Wasserstein Distortion: Unifying Fidelity and Realism
Yang Qiu, Aaron B. Wagner, Johannes Ballé, Lucas Theis
TL;DR
Wasserstein distortion addresses the tension between pixel-level fidelity and perceptual realism by introducing a local, HVS-inspired distortion metric that pools feature statistics around each image location and measures differences via the Wasserstein distance. Defined through a local feature map $\phi$, a pooling PMF $q_{\sigma}$, and a controllable pooling width $\sigma$, the global distortion $D$ blends fidelity and realism, with metric properties proven when $q_{\sigma}$ has a nonempty spectrum. The paper demonstrates this measure on texture synthesis and saliency-guided natural images, revealing smooth transitions from faithful reproduction to realistic but non-identical realizations and highlighting the framework’s potential for texture generation and perceptually aware compression. Overall, Wasserstein distortion offers a principled, optimizable metric that aligns with human visual perception by varying locality, enabling per-image realism assessments and practical applications in imaging and compression.
Abstract
We introduce a distortion measure for images, Wasserstein distortion, that simultaneously generalizes pixel-level fidelity on the one hand and realism or perceptual quality on the other.

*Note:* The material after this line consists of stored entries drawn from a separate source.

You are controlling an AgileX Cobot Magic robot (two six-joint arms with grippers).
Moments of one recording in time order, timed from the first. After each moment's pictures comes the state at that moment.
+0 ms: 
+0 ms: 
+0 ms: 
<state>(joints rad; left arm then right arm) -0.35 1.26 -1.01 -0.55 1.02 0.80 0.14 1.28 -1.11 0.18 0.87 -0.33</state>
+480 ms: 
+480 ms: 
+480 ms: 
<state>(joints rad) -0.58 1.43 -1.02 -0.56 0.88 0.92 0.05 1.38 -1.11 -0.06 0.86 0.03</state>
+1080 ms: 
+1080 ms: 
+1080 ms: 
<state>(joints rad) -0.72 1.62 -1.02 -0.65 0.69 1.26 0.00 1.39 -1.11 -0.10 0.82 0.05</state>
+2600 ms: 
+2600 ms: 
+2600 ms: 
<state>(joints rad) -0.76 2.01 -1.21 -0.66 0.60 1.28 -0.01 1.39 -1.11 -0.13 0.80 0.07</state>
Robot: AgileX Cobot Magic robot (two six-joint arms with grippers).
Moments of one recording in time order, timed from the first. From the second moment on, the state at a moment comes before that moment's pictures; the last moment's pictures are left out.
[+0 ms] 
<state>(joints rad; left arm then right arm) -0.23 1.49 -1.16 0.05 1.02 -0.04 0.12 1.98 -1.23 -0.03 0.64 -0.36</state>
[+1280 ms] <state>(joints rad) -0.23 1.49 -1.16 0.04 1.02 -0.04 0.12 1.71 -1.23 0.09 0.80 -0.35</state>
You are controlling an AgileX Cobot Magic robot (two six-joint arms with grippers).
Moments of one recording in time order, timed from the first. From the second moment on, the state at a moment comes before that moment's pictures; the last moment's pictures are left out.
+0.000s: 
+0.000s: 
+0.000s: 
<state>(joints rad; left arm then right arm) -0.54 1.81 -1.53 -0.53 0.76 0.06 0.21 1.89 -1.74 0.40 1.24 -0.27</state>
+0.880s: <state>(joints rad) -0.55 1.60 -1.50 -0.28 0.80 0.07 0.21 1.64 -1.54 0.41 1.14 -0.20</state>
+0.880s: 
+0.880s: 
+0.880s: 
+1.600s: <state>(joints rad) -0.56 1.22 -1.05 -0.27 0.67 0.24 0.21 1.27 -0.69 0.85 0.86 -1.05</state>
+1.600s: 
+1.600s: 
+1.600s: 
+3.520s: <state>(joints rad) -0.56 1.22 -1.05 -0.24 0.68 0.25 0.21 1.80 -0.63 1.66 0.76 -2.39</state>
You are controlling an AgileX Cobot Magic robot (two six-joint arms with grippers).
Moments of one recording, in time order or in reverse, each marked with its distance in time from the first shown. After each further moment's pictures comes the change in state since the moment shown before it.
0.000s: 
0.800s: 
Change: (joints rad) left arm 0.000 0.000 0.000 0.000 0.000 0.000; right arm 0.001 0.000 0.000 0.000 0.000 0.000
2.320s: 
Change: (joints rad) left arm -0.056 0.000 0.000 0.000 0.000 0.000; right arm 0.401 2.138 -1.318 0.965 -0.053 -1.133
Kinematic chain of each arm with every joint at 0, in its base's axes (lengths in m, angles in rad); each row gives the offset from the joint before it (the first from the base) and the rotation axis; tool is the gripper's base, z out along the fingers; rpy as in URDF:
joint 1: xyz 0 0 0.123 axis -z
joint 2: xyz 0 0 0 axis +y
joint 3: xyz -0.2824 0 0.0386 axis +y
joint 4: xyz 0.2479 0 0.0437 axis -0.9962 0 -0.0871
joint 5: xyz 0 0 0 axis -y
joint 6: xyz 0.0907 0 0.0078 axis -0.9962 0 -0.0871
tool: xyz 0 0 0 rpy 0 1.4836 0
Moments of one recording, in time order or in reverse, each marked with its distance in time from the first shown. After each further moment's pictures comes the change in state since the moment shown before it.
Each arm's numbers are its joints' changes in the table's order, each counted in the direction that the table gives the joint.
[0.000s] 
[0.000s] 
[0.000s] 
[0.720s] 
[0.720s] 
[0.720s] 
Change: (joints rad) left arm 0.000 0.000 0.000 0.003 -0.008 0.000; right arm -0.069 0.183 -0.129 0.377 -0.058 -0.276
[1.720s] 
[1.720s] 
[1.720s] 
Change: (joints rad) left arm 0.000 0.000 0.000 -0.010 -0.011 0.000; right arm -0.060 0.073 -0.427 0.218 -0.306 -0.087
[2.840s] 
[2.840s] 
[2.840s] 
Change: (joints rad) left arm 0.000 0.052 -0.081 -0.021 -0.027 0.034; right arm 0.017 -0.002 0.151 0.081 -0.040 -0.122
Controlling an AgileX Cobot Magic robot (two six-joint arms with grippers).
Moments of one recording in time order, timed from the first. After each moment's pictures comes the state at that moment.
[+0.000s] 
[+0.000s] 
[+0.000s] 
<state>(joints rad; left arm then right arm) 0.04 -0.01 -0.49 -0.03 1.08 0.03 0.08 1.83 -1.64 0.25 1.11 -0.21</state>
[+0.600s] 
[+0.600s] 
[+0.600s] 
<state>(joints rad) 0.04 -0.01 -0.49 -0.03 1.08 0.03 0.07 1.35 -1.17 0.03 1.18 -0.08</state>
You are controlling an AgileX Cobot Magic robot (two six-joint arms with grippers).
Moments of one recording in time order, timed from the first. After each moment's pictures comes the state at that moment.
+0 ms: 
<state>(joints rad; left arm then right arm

We show how Wasserstein distortion reduces to a pure fidelity constraint or a pure realism constraint under different parameter choices and discuss its metric properties. Pairs of images that are close under Wasserstein distortion illustrate its utility. In particular, we generate random textures that have high fidelity to a reference texture in one location of the image and smoothly transition to an independent realization of the texture as one moves away from this point. Wasserstein distortion attempts to generalize and unify prior work on texture generation, image realism and distortion, and models of the early human visual system, in the form of an optimizable metric in the mathematical sense.